For the word "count", report how many lines of the records below contain it, and nothing more.

Entries provided Start Marker

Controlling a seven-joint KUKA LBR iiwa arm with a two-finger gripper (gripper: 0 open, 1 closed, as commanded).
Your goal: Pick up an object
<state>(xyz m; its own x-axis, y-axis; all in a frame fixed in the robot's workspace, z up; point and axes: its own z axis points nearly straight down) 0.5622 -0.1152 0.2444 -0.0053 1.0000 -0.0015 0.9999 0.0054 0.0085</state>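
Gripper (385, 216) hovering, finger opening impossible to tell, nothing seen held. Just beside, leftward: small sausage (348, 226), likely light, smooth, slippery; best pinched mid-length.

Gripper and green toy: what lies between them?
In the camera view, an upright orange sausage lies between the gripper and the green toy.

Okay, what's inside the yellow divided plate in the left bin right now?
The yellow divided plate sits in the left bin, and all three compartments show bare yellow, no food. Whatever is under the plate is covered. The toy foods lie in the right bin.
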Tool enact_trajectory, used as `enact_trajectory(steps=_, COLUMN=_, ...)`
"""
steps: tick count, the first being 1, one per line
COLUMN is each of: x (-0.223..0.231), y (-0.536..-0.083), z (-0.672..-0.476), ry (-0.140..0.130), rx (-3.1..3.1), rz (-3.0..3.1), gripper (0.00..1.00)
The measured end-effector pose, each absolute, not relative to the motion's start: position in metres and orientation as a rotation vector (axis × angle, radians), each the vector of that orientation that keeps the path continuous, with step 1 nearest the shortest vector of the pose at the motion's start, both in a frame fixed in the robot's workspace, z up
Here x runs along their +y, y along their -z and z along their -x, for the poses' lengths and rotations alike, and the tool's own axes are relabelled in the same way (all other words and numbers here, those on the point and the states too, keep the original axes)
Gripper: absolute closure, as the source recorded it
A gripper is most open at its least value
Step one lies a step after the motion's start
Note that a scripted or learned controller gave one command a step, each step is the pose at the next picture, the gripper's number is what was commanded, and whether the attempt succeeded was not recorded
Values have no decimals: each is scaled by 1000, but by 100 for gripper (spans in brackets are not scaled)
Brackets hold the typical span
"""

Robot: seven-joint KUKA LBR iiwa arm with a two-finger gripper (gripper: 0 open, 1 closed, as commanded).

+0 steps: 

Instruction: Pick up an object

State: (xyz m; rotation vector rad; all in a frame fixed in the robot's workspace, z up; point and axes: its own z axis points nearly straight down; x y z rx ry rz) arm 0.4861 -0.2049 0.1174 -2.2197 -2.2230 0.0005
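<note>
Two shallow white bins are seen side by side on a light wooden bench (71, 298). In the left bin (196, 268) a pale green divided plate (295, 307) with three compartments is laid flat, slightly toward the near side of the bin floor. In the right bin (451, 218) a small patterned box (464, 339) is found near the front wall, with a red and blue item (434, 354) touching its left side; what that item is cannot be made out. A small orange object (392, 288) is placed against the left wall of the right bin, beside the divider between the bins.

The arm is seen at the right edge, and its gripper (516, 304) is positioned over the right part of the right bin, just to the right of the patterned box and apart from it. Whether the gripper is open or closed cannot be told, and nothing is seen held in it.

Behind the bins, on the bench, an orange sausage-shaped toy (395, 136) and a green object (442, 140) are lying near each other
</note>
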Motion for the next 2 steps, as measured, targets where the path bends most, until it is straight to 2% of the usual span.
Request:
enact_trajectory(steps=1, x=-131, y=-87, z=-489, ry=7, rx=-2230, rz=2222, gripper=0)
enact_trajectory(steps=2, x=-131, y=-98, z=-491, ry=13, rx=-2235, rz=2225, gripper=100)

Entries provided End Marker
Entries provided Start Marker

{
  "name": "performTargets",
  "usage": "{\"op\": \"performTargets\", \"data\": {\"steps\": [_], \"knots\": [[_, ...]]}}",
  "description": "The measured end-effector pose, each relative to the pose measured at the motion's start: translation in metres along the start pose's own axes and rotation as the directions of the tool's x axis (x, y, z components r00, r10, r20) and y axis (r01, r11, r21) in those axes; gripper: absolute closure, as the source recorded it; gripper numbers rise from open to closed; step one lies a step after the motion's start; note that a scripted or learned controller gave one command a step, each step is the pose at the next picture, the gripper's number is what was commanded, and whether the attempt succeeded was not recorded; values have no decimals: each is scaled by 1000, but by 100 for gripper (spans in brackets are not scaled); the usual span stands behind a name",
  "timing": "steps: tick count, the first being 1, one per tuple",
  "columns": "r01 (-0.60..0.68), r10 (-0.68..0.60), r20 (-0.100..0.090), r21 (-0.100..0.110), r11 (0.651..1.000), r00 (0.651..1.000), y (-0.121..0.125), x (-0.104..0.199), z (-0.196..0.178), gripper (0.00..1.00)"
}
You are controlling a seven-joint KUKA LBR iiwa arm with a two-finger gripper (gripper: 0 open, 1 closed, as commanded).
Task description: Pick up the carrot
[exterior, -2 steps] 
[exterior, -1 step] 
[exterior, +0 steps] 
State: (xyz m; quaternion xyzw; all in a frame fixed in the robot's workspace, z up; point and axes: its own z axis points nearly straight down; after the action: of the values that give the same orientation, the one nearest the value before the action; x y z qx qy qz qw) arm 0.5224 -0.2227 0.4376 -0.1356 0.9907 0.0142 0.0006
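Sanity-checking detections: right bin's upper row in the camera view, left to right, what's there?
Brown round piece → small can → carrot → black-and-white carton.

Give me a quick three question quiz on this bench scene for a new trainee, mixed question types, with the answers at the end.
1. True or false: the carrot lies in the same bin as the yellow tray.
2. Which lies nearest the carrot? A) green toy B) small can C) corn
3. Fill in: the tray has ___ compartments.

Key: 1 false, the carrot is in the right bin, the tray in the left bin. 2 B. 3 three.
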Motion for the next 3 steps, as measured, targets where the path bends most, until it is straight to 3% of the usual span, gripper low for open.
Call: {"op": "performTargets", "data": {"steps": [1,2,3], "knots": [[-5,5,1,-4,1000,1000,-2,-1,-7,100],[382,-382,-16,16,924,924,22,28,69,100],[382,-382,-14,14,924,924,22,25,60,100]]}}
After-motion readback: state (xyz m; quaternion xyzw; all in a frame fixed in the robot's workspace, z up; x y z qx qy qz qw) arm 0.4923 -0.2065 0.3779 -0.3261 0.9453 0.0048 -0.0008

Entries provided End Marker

### Exercise solution
2